Task statement - What lines in the following entries hold the word "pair"? Copy each one.

##########

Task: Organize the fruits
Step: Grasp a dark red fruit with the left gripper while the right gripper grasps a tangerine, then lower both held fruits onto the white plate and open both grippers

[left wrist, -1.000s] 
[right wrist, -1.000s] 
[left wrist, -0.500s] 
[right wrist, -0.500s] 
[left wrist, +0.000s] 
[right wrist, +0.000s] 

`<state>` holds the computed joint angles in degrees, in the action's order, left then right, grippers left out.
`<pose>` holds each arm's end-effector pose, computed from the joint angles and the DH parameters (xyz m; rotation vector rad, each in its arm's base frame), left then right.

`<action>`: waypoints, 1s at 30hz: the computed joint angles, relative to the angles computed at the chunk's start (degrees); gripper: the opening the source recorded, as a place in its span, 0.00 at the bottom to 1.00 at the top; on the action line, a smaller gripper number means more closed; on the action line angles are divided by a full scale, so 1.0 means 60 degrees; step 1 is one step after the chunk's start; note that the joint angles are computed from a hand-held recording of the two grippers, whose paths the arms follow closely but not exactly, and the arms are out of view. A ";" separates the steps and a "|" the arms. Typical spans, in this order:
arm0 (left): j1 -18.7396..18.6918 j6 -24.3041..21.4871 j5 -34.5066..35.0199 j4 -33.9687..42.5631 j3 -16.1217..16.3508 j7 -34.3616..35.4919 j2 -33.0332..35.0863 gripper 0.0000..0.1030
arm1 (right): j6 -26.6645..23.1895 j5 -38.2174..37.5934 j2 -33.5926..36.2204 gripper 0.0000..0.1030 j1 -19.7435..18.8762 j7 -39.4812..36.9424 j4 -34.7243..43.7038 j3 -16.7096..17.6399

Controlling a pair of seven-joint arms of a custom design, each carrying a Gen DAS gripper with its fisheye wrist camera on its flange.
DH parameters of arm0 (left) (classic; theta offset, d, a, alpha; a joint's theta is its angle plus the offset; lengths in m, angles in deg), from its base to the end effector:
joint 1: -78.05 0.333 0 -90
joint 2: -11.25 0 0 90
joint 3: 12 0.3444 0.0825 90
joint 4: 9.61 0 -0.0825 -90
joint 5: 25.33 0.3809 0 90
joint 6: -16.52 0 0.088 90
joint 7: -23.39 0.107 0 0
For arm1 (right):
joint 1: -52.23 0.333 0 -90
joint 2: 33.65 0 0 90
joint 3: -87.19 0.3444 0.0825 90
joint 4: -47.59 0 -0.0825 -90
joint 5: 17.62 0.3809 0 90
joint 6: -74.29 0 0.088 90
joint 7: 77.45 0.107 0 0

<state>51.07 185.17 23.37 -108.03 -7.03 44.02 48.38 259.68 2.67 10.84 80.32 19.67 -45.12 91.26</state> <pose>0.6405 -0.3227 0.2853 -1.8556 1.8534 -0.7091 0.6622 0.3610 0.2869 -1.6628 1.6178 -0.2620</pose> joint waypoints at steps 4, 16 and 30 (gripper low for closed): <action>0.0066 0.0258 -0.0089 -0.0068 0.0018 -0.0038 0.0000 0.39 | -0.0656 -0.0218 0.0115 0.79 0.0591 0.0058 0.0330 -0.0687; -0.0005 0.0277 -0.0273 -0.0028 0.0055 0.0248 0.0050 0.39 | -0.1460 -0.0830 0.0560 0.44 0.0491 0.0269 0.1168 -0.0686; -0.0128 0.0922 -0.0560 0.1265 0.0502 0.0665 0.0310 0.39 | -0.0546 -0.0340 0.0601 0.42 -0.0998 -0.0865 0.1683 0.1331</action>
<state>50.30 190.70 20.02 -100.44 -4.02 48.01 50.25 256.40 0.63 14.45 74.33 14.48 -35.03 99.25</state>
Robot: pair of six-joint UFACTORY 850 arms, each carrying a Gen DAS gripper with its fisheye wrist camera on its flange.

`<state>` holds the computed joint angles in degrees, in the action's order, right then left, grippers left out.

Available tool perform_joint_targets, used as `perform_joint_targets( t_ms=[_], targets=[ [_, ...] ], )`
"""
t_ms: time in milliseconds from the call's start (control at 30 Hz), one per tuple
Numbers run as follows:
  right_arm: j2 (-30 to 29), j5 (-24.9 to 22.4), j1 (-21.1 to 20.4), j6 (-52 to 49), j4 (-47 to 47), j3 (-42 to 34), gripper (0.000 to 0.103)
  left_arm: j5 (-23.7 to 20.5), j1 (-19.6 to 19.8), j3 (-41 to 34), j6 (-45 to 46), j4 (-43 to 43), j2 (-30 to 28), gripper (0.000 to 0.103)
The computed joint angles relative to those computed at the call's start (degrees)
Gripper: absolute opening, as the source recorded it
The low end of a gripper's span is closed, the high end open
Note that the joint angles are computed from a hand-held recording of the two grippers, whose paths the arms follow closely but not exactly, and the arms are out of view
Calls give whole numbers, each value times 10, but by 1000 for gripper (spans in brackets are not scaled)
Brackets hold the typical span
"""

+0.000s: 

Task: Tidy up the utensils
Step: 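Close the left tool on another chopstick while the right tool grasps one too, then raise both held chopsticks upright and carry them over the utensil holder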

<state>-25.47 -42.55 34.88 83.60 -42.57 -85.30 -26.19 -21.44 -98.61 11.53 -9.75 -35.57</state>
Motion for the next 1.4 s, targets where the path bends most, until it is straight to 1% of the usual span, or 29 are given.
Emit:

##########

Answer box -
Controlling a pair of seven-joint arms of a custom design, each carrying a Gen DAS gripper with its fisheye wrist camera on its flange.
Robot: pair of six-joint UFACTORY 850 arms, each carrying a Gen DAS gripper with its fisheye wrist camera on its flange.

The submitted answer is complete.